4 Foods and Drinks Gout Patients Should Avoid

NOVEMBER 17, 2015
Rachel Lutz
Research has shown that losing weight and increasing water intake can help reduce gout symptoms. However, there is another way patients with gout can reduce their symptoms: avoiding certain types of foods and drinks that can trigger flares.

When dispensing gout medications such as colchicine, pharmacists can take the opportunity to educate patients about common dietary triggers of gout.   

Here are a few examples of food and drinks that may worsen gout symptoms:

1.       Certain meat

Meat, especially organ meat, should be avoided if possible, as it is rich in purine.

Purine compounds can raise uric acid levels, which then build up in the joints and cause painful gout symptoms.

Examples of meats that gout patients should avoid are bacon, turkey, goose, veal, venison, and organ meats such as liver, kidneys, or sweetbreads.

Meatlovers should try to stick to chicken and duck, instead. In addition, leg meat is a preferred option over breast meat with skin.

2.       Certain seafood

Cutting back on seafood during a gout flare-up can be helpful. Even during remission, certain seafood intake should be limited.

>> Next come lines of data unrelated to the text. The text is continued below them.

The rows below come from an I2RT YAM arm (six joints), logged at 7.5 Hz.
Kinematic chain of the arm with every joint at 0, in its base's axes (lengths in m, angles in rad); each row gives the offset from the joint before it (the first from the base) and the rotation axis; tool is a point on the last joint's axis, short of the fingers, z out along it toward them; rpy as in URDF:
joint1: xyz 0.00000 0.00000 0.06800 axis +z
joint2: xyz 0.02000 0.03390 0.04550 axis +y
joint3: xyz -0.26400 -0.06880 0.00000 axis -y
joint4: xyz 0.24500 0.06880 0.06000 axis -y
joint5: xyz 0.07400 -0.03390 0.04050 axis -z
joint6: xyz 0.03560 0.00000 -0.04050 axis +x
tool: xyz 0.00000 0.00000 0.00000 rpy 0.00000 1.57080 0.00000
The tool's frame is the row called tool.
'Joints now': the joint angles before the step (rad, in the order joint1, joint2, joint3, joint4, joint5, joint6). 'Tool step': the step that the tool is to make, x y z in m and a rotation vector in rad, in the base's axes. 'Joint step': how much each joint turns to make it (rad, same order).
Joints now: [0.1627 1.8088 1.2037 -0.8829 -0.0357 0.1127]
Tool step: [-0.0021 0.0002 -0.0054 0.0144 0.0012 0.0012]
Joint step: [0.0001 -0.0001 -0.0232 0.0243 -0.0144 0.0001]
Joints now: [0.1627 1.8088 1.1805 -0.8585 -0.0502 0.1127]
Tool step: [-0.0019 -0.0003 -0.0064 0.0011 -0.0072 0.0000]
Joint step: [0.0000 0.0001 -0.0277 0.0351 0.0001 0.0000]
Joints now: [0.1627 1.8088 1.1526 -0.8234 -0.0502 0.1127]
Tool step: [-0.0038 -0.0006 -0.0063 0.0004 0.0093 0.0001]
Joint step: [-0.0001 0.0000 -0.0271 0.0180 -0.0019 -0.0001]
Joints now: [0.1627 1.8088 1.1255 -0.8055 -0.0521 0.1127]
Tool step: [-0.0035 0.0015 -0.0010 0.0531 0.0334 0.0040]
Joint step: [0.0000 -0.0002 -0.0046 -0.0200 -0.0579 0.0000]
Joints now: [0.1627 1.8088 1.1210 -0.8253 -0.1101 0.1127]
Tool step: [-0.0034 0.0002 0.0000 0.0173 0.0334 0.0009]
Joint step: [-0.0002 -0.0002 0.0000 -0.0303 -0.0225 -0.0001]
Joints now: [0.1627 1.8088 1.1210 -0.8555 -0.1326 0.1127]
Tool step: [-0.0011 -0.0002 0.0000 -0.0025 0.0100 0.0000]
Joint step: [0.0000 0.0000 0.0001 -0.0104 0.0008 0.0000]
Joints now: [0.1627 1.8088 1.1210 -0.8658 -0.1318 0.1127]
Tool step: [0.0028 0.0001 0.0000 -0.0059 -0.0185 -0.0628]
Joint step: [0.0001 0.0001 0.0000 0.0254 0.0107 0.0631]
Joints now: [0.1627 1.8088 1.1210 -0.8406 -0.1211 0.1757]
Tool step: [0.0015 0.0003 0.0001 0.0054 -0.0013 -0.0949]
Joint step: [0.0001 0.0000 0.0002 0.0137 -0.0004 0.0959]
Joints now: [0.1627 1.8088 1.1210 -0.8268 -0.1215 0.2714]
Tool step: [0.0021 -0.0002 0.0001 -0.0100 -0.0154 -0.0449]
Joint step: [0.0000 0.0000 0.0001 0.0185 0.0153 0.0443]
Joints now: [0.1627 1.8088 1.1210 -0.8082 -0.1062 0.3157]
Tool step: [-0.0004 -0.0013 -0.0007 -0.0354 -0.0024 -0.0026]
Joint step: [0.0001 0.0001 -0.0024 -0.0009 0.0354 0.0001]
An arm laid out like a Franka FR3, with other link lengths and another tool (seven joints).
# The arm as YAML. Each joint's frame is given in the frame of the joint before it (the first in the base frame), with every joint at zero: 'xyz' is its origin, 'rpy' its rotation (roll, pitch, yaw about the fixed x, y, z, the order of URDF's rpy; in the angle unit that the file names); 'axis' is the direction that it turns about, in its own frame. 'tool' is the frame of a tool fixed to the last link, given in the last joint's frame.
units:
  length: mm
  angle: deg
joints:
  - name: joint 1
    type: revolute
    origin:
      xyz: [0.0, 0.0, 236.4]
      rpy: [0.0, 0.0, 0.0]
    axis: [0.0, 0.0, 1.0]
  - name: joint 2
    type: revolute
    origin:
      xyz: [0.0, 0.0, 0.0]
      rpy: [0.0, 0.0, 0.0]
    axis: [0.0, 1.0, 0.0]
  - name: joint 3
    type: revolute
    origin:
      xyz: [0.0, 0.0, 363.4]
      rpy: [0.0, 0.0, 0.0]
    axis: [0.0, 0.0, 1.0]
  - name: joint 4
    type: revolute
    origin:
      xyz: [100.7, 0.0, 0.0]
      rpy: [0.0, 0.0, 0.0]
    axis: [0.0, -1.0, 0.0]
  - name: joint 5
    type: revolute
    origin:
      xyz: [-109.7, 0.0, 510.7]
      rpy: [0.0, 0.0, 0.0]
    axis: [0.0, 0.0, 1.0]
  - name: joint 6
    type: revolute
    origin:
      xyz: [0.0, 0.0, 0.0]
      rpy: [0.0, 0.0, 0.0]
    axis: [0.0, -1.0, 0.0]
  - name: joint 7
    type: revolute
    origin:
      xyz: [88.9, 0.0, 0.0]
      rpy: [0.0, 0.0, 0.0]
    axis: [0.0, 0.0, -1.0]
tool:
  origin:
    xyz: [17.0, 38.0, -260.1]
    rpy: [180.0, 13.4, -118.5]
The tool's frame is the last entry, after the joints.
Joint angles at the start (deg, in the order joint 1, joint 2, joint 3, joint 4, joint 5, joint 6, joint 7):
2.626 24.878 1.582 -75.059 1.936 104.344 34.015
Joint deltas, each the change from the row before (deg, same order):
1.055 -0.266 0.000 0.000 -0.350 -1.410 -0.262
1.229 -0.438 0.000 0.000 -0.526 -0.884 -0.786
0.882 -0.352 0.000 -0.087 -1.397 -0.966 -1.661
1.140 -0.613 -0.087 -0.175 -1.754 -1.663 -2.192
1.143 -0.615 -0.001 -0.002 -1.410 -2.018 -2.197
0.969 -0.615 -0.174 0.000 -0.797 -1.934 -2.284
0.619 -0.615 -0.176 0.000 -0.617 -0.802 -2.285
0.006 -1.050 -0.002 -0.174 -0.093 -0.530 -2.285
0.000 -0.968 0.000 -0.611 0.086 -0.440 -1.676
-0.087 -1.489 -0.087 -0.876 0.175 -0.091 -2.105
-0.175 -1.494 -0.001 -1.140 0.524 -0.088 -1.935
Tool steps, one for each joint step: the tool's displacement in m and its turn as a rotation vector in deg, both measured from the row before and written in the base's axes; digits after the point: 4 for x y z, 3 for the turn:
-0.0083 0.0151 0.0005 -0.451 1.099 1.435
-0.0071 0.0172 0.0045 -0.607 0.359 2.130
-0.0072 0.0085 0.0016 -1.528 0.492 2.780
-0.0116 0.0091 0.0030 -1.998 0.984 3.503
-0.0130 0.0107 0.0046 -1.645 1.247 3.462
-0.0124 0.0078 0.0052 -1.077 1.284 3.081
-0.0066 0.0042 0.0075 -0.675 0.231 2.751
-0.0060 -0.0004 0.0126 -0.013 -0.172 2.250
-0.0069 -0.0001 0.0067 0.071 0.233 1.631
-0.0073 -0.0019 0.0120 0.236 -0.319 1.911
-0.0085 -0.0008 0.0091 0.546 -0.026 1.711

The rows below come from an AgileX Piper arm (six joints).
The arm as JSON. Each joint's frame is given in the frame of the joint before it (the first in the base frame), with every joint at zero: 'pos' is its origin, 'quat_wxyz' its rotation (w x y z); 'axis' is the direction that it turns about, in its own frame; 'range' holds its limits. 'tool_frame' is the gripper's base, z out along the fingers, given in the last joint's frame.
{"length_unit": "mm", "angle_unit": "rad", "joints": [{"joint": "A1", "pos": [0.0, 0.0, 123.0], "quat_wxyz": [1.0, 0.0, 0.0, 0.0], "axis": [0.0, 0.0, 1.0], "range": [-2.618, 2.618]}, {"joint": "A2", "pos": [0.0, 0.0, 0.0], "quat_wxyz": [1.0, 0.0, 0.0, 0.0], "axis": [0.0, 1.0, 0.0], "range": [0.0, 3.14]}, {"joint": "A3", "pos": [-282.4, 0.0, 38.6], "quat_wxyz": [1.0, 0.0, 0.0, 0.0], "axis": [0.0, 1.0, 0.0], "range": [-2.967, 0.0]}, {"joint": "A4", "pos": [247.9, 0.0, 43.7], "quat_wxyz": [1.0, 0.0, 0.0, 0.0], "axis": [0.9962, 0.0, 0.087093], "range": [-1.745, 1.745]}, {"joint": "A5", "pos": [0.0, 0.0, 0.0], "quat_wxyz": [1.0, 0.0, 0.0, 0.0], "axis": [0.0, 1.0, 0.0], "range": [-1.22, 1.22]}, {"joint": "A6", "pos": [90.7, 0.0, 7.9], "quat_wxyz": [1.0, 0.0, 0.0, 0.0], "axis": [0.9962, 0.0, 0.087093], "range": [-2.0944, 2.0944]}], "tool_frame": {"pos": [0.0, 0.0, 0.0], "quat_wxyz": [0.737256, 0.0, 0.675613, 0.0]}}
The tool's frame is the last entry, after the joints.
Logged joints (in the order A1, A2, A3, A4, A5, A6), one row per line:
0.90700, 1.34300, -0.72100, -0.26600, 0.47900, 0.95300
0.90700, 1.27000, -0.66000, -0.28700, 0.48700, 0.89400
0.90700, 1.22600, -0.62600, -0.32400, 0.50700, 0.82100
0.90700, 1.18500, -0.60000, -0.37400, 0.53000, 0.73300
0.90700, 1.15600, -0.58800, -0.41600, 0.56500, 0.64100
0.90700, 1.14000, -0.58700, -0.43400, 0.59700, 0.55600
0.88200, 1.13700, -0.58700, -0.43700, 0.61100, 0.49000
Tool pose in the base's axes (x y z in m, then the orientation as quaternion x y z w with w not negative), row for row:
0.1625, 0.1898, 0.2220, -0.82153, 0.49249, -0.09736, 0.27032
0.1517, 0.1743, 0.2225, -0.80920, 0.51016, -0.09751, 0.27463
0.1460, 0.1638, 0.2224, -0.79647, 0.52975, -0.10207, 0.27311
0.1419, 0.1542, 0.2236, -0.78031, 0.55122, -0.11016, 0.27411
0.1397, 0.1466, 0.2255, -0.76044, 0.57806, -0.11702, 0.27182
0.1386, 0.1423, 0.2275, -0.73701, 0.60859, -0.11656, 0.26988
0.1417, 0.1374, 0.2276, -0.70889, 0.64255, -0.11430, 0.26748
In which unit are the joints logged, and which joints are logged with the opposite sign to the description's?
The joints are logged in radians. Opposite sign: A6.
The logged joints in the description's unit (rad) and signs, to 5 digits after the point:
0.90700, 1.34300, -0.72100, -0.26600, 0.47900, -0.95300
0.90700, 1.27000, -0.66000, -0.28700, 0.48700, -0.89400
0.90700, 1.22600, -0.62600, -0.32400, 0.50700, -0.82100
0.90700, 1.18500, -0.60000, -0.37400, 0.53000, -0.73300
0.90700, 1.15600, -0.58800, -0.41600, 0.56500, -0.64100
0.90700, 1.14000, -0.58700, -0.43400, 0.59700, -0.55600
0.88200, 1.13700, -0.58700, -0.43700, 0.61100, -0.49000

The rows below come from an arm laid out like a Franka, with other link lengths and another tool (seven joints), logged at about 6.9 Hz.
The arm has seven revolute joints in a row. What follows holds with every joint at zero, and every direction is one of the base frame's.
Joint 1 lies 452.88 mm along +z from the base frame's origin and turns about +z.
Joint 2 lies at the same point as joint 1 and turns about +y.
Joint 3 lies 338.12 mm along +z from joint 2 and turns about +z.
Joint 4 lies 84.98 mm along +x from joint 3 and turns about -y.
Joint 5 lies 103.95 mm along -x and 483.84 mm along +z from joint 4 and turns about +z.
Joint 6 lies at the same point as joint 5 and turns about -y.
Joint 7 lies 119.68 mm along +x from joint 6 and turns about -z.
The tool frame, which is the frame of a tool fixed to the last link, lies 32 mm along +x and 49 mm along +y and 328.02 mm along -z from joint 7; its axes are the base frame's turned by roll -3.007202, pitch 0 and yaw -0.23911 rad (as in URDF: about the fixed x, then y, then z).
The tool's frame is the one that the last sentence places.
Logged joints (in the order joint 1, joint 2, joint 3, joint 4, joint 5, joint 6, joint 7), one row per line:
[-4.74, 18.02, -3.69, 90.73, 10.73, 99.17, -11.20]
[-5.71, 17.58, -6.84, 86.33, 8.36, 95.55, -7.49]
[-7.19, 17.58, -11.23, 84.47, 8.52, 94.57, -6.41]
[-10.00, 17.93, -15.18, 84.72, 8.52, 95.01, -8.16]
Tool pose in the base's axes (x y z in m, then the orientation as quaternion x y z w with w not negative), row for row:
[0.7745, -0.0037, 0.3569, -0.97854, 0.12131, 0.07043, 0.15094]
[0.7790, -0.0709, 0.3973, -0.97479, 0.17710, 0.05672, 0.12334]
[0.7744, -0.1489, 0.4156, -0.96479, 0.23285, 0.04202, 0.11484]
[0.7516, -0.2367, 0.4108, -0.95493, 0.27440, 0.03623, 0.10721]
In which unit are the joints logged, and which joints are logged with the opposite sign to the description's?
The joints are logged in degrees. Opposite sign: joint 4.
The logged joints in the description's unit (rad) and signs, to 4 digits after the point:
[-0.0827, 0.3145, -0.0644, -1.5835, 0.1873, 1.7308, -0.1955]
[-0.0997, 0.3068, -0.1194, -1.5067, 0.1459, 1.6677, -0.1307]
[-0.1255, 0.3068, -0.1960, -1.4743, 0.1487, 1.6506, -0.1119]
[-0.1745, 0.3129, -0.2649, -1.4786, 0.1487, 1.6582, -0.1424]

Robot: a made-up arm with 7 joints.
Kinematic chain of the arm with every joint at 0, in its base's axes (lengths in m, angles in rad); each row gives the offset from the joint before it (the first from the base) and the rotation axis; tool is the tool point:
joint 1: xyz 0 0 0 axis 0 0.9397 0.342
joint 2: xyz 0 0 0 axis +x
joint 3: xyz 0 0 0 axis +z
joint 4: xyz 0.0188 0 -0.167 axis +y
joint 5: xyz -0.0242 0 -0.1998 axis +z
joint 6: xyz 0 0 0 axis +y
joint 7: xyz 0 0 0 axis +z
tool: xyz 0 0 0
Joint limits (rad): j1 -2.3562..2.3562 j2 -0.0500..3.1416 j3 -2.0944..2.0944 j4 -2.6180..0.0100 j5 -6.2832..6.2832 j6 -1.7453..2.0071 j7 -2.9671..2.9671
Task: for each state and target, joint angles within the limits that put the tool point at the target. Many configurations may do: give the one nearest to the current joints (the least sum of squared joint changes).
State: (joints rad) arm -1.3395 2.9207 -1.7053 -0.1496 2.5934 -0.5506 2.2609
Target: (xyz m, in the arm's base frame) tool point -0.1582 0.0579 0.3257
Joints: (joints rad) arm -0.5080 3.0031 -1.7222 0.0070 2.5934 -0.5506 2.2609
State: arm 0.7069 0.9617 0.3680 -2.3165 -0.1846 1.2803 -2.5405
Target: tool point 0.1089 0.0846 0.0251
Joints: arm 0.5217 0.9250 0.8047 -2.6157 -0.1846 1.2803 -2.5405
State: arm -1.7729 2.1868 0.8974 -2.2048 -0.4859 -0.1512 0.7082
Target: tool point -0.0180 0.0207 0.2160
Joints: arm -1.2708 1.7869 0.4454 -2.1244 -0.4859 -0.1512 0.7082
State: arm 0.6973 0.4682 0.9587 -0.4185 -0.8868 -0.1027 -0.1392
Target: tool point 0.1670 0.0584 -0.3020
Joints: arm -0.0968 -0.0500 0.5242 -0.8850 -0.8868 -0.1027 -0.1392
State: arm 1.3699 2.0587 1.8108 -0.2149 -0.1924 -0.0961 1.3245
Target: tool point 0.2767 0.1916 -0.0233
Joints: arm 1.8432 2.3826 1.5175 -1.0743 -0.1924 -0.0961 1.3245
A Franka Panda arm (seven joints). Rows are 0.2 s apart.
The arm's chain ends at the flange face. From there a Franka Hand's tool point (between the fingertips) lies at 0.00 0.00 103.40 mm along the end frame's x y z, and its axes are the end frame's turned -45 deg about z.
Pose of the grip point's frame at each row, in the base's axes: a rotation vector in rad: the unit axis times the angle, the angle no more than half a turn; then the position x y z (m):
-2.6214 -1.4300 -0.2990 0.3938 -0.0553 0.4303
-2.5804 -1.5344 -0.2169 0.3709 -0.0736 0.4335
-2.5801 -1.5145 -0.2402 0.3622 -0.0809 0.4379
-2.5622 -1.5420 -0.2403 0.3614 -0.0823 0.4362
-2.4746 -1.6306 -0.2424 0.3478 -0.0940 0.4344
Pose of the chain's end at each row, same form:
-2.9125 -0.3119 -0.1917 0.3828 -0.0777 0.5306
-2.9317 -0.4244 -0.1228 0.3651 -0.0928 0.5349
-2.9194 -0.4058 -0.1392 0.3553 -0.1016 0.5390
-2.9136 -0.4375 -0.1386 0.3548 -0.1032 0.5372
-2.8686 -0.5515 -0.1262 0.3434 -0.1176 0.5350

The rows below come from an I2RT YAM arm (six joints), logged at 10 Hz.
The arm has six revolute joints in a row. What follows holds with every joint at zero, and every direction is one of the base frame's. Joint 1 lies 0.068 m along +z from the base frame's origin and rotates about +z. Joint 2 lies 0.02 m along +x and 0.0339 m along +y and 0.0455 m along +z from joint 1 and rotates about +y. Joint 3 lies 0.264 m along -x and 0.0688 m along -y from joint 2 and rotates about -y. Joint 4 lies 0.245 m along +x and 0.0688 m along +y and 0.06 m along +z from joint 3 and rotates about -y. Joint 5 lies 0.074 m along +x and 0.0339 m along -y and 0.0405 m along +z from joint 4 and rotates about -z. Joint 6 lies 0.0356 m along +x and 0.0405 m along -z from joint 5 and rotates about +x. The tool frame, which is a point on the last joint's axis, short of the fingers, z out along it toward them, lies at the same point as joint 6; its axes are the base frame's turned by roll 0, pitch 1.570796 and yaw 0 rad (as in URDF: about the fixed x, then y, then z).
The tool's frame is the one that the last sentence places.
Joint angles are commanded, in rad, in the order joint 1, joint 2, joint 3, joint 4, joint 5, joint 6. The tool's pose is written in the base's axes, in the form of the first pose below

Previous research has suggested that patients with gout should avoid shellfish, anchovies, sardines, herring, mussels, scallops, codfish, trout, tuna, and haddock.
Shrimp, lobster, eel, and crab are safer seafood choices for patients with gout.  

3.       Vegetables and fungi high in purines

Asparagus, cauliflower, spinach, and mushrooms are high in purines, so patients with gout should not consume large amounts of these foods.

However, patients tend to be able to excrete purines from vegetables better than they do from meat, so consumption of these vegetables and fungi does not have to be as limited as meat intake.
4.       Alcohol

In terms of drinks, alcohol is known to be high in purine, so experts recommend that gout patients avoid all types of alcoholic beverages.

Nevertheless, beer is specifically cited as an alcohol to avoid because it increases patients’ uric acid levels and reduces the body’s ability to clear the substance from its system.

If a patient must consume alcohol, then the best option is wine, according to clinical guidelines. Abstaining from alcohol entirely is advised during gout flare-ups.

Other drinks like sugary sodas and fruit drinks should also be avoided because the body reacts to these beverages by stimulating uric acid production.